Cremated bone occurs in many archaeological sites as small grey and white fragments. The high temperatures reached during heating induce structural, elemental and isotopic changes to bone apatite (the inorganic fraction of bone). These changes are investigated here by infrared spectroscopy and mass spectrometry (δ13Cap, δ18Oc, δ18Op and 87Sr/86Sr) in both modern heated bone and archaeological cremated specimens.
The results of various heating experiments (in laboratory and natural conditions) highlight the significant carbon and oxygen exchanges with the fuel used as well as with bone organic matter (mainly collagen). While not informing on dietary practice and hydrology as is the case with unburned bone/tooth, the carbon and oxygen isotope ratios of calcined samples together with infrared spectroscopy results provide information on the conditions in which the bone was burned (e.g. presence of fuel, size of the pyre, temperatures reached, dry or fresh bone, etc.).
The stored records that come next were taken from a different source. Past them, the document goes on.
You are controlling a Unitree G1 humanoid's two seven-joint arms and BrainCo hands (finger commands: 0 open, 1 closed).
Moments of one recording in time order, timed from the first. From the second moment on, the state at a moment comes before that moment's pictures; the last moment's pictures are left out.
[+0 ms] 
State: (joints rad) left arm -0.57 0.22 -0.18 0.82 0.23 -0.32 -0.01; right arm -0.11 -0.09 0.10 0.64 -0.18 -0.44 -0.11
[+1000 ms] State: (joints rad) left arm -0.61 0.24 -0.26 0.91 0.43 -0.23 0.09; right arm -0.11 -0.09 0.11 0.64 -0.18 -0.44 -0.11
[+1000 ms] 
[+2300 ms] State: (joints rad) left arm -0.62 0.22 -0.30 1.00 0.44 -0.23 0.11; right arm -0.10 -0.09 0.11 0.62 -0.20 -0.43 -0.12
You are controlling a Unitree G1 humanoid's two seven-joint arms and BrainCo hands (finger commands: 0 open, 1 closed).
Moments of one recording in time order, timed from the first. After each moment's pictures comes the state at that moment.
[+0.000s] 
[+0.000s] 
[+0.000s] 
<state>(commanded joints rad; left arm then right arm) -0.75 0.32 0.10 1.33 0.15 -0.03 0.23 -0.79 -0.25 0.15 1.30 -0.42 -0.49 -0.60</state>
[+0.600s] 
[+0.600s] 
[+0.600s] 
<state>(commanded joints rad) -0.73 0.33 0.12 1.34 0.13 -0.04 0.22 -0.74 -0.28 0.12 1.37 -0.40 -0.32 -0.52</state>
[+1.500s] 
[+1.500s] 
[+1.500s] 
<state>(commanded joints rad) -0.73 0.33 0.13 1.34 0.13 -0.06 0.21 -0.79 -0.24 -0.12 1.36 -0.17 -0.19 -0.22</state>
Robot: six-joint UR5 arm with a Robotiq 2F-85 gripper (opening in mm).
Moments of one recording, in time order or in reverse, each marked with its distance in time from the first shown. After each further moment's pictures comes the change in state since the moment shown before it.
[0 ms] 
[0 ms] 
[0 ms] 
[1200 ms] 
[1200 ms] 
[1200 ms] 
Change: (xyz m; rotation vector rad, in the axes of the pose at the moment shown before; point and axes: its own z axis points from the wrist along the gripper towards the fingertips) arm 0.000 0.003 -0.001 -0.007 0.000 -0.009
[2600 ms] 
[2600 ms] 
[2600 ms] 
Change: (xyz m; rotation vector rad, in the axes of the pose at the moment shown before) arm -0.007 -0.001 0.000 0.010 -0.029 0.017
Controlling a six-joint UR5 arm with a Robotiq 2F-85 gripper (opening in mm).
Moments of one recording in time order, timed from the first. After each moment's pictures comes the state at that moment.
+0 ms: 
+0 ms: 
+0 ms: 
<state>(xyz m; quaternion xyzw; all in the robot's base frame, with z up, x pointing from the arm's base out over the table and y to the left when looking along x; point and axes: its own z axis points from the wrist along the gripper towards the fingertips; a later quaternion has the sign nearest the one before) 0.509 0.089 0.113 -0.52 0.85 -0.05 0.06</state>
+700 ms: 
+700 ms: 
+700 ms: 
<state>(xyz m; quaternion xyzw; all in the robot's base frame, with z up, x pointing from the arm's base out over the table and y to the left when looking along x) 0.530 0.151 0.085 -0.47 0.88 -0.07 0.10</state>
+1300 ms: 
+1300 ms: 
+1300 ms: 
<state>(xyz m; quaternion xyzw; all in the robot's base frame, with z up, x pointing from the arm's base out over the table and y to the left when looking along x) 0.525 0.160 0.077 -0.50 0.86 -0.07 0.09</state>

In contrast, the effect of burning on the strontium present in bone is minimal. Furthermore, as observed through artificial contamination experiments, post-burial alterations also appear to be extremely limited, which is to be expected due to the higher crystallinity of calcined bone apatite compared to unburned bone and even enamel. These experiments demonstrate that calcined bone provides a reliable substrate for mobility studies using its strontium isotope composition.
The results of this work greatly extend the application of strontium isotopes to places and periods in which cremation was the dominant mortuary practice, or where unburned bone and enamel do not survive. Furthermore, carbon and oxygen isotope analyses and infrared spectroscopy provide insights into the reconstruction of ancient cremation practices.